We were adding MotherDuck as a destination and the first version just used DuckDB’s Go driver directly. It worked great on my machine… until we wired it into our Transfer service (https://github.com/artie-labs/transfer).
Because the driver requires CGO, our cross-compiles to amd64 and arm64 started failing, we lost our easy static binaries, and our Docker images had to pull in C toolchains and system libraries just to support one dependency. We tried isolating the CGO bits in a separate module, but it still caused CI failures and forced us to rewrite chunks of our build pipeline. At that point it was clear we didn’t want CGO anywhere near our main service.

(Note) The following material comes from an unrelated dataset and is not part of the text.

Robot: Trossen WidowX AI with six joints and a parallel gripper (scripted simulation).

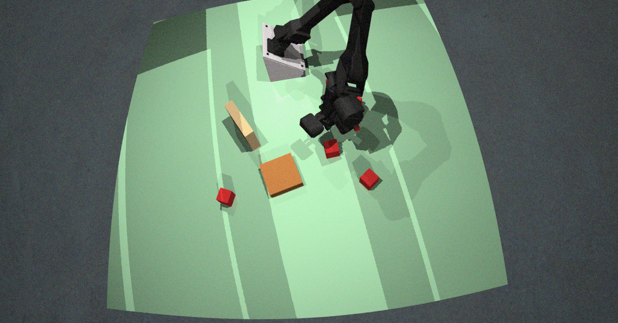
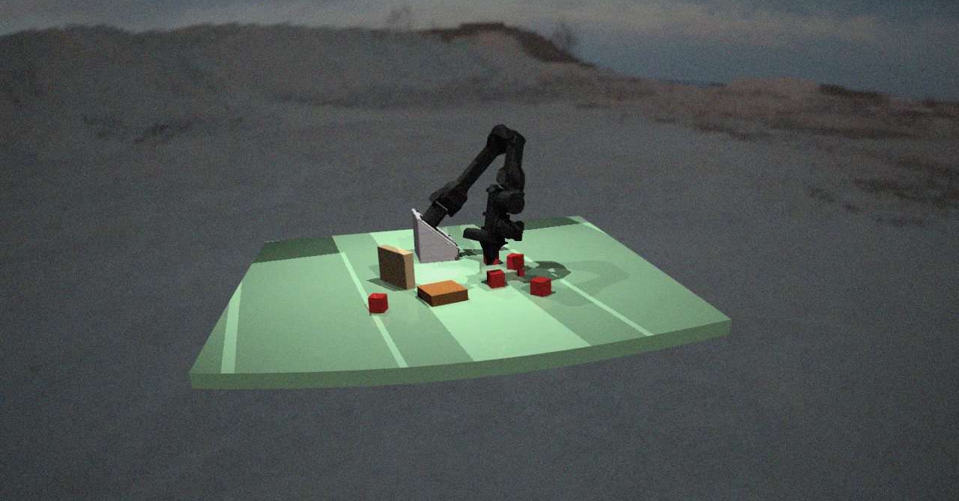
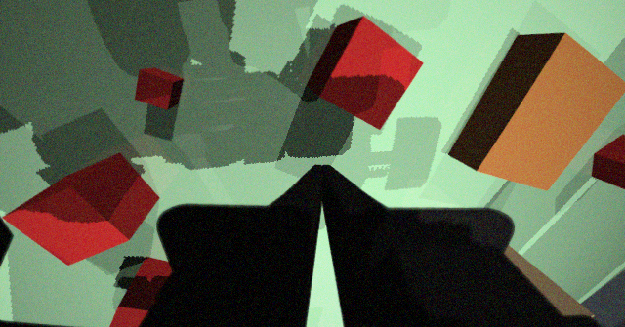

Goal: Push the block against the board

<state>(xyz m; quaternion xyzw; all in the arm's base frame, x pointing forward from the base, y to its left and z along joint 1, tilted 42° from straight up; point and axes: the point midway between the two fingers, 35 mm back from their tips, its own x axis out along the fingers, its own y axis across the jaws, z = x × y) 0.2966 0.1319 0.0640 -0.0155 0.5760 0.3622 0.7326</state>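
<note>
Right now my gripper tip is 50 mm past the tan board, 260 mm to the left of it and 10 mm below it. The rest, counted from my gripper tip: square block: 120 mm ahead, 150 mm to the right, 30 mm below; then tiny red cube: 10 mm behind, 90 mm to the left, 40 mm below.
</note>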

So I built ducktape: a tiny standalone microservice that wraps DuckDB’s Appender API behind HTTP/2 streams. Clients stream NDJSON over HTTP/2, and ducktape appends directly into DuckDB on the other side. No CGO in the main codebase, and we keep our cross-platform, pure-Go build story.
The overhead was surprisingly low in benchmarks: ~757 MiB/sec over HTTP/2 vs ~848 MiB/sec in-process — about 90% of native performance but over the network.
ducktape is open source and MIT licensed: https://github.com/artie-labs/ducktape
I’d love feedback, especially if you’ve tackled CGO isolation differently or have ideas to squeeze out more performance!